Elle s’assit sur son lit, le cœur battant. Ses doigts tremblaient encore, mais une pensée traversa son esprit : et si c’était vrai ? Et si tout ce qu’elle avait toujours désiré pouvait réellement se réaliser ? Elle regarda la lettre, relut chaque mot, et sentit le poids des règles s’imposer. Jamais révéler le secret, jamais laisser personne toucher la boîte… sinon la punition serait irréversible.

Pendant des heures, elle resta assise là, observant l’armoire, imaginant toutes les possibilités. Elle pourrait être élégante pour son premier rendez-vous à l’université, audacieuse pour une soirée avec ses nouveaux amis, confiante lors de chaque présentation ou sortie. Elle pourrait devenir la fille qu’elle avait toujours rêvé d’être. Et pourtant, la peur d’échouer ou de se tromper la paralysait.

Les jours suivants furent un mélange d’excitation et de secrets. Chaque fois qu’elle quittait sa chambre, elle regardait furtivement l’armoire miniature sur son lit, se demandant si elle devait oser. Chaque matin, elle se levait avec l’envie brûlante de transformer sa vie, mais aussi avec l’angoisse de briser la règle silencieuse qui pesait sur son vœu.

Finalement, un soir, alors que le ciel était teinté d’un orange sombre, Éliane décida de tenter sa première transformation. Elle se tenait devant la boîte, inspira profondément et murmura à voix haute :

— Je vais à la fête organisée par l’université demain… et je veux porter une robe qui me fasse sentir belle, élégante et confiante.

Une lumière douce, presque imperceptible, jaillit de l’armoire miniature. Les contours de ses vêtements ordinaires se brouillèrent, s’effacèrent et furent remplacés par une robe magnifique, parfaitement adaptée à sa taille, élégante et moderne. Ses cheveux prirent un éclat subtil, son regard devint plus assuré, sa posture plus droite. Lorsqu’elle se regarda dans le miroir, elle ne vit pas seulement une Éliane différente, mais la version d’elle qu’elle avait toujours rêvé d’être.

Le cœur battant, un mélange de joie et de vertige l’envahit. Tout semblait réel. Tout semblait possible. Mais en arrière-plan, un frisson d’inquiétude persistait, la petite voix qui rappelait que la boîte avait ses règles… et que toute transgression aurait un prix.

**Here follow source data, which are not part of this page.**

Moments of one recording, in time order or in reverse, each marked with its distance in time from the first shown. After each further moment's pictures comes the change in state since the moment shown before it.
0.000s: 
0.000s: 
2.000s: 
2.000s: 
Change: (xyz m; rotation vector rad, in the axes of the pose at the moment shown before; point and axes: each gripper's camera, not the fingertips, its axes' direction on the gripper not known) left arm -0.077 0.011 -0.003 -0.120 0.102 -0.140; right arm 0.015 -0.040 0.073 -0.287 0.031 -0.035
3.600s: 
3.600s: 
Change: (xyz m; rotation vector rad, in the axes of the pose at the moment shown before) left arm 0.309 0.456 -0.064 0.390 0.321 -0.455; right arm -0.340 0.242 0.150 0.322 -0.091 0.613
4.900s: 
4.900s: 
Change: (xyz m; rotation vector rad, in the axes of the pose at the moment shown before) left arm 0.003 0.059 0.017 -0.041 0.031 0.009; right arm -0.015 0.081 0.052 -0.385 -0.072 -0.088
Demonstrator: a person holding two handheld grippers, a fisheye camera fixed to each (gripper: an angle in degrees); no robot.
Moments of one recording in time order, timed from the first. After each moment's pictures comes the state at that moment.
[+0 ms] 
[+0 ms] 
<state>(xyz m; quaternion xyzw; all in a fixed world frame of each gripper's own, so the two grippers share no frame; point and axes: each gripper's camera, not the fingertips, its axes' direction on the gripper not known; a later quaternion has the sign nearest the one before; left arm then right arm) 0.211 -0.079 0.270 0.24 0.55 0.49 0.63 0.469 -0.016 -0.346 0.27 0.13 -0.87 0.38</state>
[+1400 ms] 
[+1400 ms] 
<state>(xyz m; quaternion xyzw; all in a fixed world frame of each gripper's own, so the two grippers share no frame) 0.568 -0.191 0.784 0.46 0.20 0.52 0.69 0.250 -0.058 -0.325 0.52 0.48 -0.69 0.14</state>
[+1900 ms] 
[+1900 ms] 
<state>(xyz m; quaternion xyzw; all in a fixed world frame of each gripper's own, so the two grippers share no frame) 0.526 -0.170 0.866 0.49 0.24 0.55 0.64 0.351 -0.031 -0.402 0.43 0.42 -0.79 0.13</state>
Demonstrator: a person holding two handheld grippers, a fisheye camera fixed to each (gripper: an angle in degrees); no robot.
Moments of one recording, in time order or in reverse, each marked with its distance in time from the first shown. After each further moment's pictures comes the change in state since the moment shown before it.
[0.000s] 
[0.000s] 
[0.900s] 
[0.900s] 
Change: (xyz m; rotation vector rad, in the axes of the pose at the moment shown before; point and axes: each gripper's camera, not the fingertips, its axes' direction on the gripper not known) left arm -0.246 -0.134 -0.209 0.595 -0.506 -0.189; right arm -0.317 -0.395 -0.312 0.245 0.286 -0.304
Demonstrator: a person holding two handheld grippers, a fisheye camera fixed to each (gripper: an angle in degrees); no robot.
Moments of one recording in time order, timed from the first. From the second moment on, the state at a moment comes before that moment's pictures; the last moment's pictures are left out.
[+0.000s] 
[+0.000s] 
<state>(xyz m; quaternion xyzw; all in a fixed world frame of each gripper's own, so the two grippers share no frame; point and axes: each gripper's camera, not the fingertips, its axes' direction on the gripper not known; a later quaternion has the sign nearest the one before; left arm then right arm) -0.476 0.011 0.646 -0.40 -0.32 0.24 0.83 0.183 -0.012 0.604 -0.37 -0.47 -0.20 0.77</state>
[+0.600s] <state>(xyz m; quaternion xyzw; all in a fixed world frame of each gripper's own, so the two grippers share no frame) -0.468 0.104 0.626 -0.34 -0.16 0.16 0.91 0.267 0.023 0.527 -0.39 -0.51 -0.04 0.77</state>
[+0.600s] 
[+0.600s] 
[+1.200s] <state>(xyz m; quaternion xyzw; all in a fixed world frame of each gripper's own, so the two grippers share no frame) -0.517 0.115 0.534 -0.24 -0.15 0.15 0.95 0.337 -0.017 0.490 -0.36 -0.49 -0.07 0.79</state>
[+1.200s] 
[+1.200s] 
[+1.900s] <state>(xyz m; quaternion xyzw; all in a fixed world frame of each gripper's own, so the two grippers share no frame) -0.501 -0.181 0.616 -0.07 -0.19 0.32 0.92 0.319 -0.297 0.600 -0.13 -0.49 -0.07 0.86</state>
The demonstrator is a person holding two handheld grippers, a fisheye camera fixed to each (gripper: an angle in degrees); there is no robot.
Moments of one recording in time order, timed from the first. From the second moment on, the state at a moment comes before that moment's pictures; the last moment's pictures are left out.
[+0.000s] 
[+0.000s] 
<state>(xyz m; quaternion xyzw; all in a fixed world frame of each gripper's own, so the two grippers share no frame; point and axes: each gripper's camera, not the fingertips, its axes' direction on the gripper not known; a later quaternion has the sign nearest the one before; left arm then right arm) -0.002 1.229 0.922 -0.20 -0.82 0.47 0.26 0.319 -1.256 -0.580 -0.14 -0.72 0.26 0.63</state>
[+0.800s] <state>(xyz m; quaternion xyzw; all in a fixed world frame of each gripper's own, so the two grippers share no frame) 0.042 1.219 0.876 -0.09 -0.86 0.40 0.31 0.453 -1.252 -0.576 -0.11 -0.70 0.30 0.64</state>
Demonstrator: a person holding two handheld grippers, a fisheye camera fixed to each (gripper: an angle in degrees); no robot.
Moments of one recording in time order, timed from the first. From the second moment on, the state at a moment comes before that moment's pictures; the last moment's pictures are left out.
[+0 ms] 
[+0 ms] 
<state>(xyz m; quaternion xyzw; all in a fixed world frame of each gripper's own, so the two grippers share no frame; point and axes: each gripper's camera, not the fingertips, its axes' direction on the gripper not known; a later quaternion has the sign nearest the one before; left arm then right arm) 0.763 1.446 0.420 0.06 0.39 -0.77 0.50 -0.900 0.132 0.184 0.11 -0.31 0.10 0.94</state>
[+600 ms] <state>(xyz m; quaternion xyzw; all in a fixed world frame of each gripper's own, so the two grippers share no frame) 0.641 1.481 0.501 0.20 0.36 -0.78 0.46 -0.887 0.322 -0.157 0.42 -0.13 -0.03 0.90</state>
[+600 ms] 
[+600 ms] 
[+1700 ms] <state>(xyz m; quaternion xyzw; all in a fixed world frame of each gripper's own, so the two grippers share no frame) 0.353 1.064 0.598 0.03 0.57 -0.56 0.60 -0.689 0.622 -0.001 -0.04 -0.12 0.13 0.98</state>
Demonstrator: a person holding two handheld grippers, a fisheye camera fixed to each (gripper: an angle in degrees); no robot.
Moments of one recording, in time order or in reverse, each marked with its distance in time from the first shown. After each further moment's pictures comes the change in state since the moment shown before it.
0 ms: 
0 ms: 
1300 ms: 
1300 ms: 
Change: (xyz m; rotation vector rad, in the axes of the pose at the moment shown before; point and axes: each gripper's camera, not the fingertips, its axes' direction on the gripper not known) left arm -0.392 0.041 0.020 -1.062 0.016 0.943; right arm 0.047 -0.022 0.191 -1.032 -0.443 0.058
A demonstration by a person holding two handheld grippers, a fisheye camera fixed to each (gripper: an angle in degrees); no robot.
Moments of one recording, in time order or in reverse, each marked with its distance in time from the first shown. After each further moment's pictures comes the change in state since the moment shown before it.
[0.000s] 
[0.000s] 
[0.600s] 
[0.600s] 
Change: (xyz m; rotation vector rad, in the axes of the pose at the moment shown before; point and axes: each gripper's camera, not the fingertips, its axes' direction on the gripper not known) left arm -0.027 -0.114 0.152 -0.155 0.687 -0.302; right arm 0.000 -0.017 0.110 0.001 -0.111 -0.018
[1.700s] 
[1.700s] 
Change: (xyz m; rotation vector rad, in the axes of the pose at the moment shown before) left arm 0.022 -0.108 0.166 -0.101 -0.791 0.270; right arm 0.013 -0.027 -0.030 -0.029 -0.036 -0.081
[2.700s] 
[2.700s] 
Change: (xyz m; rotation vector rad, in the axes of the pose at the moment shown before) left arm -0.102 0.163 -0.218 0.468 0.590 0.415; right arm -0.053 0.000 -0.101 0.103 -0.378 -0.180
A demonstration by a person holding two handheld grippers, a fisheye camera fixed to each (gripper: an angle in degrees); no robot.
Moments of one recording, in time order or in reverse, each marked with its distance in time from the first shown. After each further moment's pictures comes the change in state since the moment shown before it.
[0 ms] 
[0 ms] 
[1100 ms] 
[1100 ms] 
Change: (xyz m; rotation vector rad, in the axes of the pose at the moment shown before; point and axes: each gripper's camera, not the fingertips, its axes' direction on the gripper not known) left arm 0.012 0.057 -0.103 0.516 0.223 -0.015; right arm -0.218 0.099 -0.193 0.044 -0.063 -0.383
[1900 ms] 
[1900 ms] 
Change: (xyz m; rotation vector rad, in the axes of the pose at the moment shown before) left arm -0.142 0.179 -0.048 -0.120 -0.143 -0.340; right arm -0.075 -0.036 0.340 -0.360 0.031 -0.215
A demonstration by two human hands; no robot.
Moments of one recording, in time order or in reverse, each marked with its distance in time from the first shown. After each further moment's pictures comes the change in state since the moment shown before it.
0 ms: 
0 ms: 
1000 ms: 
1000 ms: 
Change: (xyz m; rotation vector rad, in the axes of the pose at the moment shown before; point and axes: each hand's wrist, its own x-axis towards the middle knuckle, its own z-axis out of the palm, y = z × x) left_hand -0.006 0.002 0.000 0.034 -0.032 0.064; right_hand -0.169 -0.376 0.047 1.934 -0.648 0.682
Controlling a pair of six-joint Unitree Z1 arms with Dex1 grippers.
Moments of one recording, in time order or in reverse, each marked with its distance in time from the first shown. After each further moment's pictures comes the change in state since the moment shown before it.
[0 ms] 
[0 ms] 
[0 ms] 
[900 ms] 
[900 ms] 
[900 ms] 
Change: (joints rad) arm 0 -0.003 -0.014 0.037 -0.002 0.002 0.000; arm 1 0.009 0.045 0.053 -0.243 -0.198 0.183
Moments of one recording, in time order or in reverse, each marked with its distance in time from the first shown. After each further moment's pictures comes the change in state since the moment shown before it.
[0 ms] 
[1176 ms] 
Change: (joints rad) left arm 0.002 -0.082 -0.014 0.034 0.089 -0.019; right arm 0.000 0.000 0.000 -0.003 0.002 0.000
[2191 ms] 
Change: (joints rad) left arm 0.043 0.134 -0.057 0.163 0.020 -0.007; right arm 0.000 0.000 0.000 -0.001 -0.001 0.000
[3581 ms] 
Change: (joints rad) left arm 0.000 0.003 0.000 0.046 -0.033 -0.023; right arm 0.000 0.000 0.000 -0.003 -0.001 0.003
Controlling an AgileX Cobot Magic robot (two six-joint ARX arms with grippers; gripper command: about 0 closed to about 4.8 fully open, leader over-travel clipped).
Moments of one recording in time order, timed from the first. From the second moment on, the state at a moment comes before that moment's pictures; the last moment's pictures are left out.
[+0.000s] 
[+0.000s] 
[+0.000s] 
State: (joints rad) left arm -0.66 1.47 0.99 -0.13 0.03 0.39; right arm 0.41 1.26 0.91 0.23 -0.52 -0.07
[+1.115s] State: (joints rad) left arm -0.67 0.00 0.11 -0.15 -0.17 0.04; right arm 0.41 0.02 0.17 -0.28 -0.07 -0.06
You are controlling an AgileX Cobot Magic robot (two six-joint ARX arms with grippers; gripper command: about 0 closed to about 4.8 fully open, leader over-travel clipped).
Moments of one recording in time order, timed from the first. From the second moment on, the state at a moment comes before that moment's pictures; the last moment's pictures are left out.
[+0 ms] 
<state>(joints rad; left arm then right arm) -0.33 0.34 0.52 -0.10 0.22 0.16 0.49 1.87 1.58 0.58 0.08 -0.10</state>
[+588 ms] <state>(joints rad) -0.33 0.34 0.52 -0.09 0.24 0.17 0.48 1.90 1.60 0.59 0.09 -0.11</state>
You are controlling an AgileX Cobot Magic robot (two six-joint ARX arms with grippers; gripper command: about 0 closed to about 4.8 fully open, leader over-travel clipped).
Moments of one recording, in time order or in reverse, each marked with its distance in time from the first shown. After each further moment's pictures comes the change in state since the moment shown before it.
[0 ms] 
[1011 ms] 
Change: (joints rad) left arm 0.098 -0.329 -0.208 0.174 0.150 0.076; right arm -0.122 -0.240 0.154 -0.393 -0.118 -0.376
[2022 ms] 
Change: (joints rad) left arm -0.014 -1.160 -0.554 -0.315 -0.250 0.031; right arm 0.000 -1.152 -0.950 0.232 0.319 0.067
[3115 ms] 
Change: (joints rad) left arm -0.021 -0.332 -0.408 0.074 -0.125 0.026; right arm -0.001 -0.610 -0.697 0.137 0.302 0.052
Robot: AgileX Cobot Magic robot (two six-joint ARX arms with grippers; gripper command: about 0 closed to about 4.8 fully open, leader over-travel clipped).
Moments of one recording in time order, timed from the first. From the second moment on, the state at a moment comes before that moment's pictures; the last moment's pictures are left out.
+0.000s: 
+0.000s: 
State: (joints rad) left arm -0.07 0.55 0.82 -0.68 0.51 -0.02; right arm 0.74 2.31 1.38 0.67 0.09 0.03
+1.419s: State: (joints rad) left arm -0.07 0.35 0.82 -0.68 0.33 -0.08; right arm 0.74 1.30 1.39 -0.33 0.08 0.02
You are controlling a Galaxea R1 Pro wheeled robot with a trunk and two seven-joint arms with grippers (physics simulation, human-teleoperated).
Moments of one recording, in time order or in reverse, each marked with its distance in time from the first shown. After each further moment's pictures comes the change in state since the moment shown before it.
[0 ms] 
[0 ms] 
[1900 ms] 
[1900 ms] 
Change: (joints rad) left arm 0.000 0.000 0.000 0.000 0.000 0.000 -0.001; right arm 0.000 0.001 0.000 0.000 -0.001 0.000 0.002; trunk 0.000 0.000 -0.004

Cette nuit-là, Éliane s’endormit avec un sourire mêlé d’excitation et de crainte. Elle savait que sa vie venait de basculer. Une vie de magie, de transformation et de secrets commençait, et chaque décision, chaque désir, chaque choix de vêtement deviendrait à la fois un plaisir et un risque.

À l’aube, le soleil pénétrant par la fenêtre éclaira la petite boîte sur son lit. L’armoire miniature brillait doucement, comme pour lui rappeler : sois prudente. Ta beauté a un prix. Ton secret est ton pouvoir… et ta malédiction.

Éliane, le cœur encore palpitant, sentit que son vœu n’était que le début. Un monde entier s’ouvrait à elle, avec des merveilles, des tentations… et des dangers insoupçonnés.